Zen e Zoned Out non sono la stessa cosa

Non è abbastanza per parlare; dobbiamo essere disposti a farlo.

Come psicoterapeuta spirituale, sostenitore della pace e studioso del buddismo, amo guardare l’Occidente svegliare la saggezza delle antiche tradizioni orientali. Mi emoziona sapere che le persone stanno diventando intenzionate a creare più armonia e immobilità nelle loro vite, perché sono pienamente convinto che ciò di cui il mondo ha bisogno ora, sopra ogni altra cosa, è un senso di consapevolezza e presenza più intenzionale, più finemente sintonizzato tra tutti gli esseri umani. Quando vedo qualche indicazione che ci stiamo muovendo in quella direzione, mi sento gratificato e pieno di speranza. Ma ecco la cosa: possedere un tappetino per lo yoga non ti rende uno yogi, dire alle persone che mediti non è la stessa cosa che meditare, e essere zen non è la stessa cosa che dire di essere. Potrebbe sembrare duro, ma sto facendo questo punto per una ragione importante. Nella cultura basata sulla gratificazione immediata in cui viviamo, è facile confondere l’esposizione con la comprensione. Per capire veramente qualcosa, devi immergerti in esso, esplorarlo da più angolazioni e cercare di ottenere più conoscenza possibile. E così è con le tradizioni e le pratiche spirituali come lo Zen.
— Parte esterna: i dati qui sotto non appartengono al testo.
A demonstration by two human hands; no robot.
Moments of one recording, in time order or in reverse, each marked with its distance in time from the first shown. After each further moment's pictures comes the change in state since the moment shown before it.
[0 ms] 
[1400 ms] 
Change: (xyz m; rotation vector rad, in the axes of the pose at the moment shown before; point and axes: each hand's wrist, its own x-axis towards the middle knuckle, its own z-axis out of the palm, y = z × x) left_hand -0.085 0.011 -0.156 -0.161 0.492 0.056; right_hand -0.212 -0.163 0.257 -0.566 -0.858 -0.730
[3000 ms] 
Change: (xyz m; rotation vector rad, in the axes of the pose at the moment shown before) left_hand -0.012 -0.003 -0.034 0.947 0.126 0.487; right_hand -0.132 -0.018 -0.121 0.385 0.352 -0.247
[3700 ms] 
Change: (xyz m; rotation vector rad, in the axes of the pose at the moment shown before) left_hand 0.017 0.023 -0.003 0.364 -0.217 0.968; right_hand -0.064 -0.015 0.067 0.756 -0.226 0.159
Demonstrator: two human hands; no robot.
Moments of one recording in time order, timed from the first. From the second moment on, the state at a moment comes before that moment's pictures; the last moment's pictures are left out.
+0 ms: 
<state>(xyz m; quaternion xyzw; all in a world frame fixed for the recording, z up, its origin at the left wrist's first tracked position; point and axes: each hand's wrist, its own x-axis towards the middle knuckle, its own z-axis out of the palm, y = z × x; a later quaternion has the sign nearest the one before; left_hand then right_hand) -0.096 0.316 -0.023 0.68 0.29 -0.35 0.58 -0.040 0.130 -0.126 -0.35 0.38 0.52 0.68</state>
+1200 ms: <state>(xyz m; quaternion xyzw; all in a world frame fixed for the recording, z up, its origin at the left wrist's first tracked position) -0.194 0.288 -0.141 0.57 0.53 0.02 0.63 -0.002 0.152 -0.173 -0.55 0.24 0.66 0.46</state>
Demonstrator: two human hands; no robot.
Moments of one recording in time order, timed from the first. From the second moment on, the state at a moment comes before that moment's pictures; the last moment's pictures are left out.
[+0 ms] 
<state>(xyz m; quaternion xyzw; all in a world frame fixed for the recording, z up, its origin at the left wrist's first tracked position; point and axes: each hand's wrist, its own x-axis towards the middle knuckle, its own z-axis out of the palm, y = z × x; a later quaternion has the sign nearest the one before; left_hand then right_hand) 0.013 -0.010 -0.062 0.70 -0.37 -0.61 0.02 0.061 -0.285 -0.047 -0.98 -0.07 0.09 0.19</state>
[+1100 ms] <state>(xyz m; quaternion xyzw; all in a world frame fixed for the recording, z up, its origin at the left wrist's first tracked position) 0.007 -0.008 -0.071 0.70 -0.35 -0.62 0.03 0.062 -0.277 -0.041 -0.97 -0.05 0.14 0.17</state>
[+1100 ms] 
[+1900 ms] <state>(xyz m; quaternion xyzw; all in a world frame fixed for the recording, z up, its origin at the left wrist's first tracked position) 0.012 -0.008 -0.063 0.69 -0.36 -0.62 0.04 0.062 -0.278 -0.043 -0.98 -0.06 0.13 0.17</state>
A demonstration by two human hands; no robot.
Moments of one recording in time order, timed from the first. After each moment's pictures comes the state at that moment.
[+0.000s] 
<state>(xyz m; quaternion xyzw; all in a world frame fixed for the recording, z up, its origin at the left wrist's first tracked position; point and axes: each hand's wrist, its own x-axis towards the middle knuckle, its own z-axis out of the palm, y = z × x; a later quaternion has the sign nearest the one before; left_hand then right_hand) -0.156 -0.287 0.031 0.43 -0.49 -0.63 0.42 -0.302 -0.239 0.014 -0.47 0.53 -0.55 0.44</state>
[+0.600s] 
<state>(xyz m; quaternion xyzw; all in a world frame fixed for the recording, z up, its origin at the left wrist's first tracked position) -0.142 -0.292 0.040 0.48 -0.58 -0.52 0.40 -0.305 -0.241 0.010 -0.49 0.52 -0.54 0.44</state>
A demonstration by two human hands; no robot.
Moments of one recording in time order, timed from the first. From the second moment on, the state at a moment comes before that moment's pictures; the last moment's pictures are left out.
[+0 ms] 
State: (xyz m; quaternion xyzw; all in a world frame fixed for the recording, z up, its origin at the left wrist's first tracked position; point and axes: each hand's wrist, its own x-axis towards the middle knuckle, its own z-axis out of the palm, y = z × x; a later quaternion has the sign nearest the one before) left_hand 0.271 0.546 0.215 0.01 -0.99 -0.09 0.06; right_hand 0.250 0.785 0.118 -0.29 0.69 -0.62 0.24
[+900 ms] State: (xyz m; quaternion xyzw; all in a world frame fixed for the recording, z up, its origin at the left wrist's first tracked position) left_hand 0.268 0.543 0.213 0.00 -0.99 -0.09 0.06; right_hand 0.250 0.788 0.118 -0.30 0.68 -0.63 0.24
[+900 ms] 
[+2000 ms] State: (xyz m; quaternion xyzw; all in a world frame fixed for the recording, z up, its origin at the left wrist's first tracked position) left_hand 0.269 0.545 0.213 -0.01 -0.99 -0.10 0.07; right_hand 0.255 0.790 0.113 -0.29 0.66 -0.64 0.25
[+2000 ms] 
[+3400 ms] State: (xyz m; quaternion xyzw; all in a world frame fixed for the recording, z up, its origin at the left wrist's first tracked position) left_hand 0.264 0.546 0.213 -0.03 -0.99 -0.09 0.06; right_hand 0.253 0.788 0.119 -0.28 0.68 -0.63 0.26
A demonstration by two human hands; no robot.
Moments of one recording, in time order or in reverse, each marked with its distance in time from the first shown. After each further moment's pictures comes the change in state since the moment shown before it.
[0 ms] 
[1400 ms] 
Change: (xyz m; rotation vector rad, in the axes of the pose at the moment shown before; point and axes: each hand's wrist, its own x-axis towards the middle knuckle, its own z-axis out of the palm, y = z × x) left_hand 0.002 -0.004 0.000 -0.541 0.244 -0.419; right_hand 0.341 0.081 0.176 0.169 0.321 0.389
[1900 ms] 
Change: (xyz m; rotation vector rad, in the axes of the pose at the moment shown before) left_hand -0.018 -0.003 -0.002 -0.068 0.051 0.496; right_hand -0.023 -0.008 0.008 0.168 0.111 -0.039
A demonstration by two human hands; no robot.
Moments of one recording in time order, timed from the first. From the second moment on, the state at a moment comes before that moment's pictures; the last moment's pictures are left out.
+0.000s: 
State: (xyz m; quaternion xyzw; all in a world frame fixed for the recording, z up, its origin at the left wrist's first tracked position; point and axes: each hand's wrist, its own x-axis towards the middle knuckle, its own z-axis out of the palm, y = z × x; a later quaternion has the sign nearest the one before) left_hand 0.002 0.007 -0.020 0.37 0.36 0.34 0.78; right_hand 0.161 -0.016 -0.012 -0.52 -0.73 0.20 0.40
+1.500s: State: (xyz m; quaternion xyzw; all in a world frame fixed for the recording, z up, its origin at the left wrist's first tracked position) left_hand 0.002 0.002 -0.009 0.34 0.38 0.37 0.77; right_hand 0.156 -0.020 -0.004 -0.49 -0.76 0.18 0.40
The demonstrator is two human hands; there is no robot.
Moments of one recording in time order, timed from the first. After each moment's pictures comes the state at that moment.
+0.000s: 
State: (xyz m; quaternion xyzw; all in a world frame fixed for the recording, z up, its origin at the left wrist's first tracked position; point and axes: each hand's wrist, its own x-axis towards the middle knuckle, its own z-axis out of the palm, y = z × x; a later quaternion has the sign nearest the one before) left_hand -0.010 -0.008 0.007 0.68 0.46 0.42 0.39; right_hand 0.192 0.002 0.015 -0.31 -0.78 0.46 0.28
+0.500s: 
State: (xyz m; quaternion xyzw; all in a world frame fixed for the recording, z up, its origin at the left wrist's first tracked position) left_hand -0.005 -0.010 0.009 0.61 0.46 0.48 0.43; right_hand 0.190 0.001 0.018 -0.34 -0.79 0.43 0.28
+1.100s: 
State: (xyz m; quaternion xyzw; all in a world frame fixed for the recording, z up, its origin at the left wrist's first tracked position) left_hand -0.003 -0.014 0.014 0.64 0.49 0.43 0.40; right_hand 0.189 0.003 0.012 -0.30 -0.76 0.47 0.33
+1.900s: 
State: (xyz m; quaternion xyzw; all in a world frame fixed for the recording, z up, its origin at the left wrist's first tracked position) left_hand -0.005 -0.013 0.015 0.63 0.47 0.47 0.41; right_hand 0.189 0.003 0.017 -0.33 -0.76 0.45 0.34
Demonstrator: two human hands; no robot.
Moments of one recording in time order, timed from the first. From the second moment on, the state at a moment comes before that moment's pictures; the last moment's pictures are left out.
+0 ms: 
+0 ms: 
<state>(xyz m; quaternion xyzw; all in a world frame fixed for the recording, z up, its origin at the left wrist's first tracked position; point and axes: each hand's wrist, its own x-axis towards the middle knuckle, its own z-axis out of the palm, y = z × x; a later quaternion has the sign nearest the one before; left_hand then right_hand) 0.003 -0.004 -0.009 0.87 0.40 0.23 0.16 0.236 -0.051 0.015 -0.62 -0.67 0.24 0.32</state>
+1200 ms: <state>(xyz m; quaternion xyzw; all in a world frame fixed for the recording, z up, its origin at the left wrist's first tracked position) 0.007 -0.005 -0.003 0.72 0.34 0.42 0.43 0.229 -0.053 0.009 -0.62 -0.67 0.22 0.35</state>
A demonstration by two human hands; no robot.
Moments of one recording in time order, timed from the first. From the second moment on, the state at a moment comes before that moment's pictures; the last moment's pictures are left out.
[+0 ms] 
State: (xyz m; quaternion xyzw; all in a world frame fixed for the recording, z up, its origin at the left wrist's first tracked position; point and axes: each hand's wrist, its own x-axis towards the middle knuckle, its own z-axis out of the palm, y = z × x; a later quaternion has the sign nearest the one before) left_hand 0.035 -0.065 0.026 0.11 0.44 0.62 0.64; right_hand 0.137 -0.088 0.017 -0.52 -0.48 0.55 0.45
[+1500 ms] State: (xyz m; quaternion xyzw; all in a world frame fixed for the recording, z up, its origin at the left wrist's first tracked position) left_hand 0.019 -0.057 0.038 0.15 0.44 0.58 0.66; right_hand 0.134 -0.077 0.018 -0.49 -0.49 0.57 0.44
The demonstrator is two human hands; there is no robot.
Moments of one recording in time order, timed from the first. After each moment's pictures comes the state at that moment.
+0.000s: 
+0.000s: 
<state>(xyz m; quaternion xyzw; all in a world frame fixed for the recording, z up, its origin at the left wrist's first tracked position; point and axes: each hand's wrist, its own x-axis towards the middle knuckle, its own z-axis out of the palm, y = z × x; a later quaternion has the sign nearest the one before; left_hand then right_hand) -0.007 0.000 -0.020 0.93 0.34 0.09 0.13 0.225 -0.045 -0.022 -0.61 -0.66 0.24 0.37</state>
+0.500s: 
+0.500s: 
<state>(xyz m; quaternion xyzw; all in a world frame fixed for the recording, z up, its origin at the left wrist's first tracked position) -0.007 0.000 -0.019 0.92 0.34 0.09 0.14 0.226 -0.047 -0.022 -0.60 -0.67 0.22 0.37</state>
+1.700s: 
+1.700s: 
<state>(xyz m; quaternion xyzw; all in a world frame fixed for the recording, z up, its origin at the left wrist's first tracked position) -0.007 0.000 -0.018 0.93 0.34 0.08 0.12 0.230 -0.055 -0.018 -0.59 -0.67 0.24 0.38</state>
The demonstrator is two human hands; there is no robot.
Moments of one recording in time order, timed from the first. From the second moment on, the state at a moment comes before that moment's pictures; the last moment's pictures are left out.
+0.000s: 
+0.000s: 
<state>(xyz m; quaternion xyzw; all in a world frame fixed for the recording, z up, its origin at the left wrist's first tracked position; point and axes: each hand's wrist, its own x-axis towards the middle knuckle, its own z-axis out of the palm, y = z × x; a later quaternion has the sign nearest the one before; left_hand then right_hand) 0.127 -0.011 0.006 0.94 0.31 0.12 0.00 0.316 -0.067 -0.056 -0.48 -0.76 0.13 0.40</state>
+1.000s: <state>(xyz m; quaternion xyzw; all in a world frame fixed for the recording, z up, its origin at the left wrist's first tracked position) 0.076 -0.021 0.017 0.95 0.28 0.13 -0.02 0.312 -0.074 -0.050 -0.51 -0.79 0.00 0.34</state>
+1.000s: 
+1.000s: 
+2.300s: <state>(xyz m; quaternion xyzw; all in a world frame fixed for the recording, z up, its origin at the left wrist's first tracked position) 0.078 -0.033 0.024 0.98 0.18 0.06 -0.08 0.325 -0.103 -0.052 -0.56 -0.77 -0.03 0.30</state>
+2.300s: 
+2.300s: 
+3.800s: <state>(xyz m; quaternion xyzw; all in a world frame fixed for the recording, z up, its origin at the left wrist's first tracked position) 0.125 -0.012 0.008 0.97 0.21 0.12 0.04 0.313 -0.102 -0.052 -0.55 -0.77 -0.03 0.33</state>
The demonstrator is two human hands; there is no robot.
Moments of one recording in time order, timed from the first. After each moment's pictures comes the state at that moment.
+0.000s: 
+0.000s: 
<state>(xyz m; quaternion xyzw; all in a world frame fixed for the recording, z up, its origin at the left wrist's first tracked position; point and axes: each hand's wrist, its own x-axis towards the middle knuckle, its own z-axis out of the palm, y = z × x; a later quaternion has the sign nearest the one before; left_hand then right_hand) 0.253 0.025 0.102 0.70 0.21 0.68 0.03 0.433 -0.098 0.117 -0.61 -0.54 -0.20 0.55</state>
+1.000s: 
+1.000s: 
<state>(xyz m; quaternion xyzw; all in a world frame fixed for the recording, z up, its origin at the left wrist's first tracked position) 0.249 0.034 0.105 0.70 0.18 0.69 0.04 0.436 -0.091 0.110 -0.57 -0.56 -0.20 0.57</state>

La traduzione più diretta della parola Zen è la meditazione, ma il vero significato dello Zen non può essere pienamente espresso nelle parole. Forse il più vicino che possiamo venire è dire che lo Zen è uno stato dell’essere che implica un senso di connessione a un potere più grande di se stesso. È un modo di vivere nel momento presente e di sperimentare pienamente la realtà mentre si sta svolgendo, senza preferenze per ciò che accade. Significa essere consapevoli dell’interconnessione di tutti gli esseri viventi e fluire con l’universo. In parole povere, lo Zen è un orientamento verso la vita che genera un senso di pace, equanimità, accettazione e contentezza. Essere zen significa impegnarsi a mantenere la chiarezza e rimanere radicati nel presente, non importa quanto sia impegnativo farlo.

Nella nostra cultura, quando la gente parla di “prendere lo Zen” o “essere zen”, di solito si riferisce a qualcosa sulla falsariga di rilassamento, riduzione dello stress, rallentamento o ricerca della pace. E questa è una cosa meravigliosa Ma calmarsi non è necessariamente la stessa cosa che trovare lo Zen. Il motivo per cui questa distinzione è importante è che spesso i nostri sforzi per rilassarci e calmarci coinvolgono il check-out o il torpore di ciò che sta accadendo, e questo non è affatto lo Zen! Adottare una mentalità Zen è essere tutt’uno con ciò che stiamo vivendo, senza tentare di manipolarlo o modificarlo per poter stare meglio. Quando sperimentiamo lo Zen, stiamo riconoscendo e accettando ciò che è, piuttosto che tentare di renderlo qualcos’altro.

Sebbene non ci sia un obiettivo esplicito nella pratica Zen, lo scopo è generare maggiore consapevolezza e apprezzamento per ciò che sta accadendo nel momento presente. Quando confondiamo la zonazione per lo Zen, ci vendiamo prima di sperimentare tutto ciò che può aprirsi e aprirsi a noi quando accettiamo ciò che proviamo invece di cercare di “ometterlo” via. Esiste un’espressione comunemente usata tra terapeuti e guaritori che dice: “L’unica via d’uscita è attraverso”. Questa semplice affermazione parla della differenza tra intorpidire e conoscere lo Zen. È facile controllare dal momento presente accendendo un CD di meditazione o accendendo alcune candele; ma ti sfido a rendere la tua pratica più profonda di quella. Non accontentarti di pace artificiale. Praticare l’amore e rimanere presenti con qualsiasi cosa stia accadendo nel momento presente – non importa quanto spiacevole possa essere – e sapere che la vera pace ti attende dall’altra parte.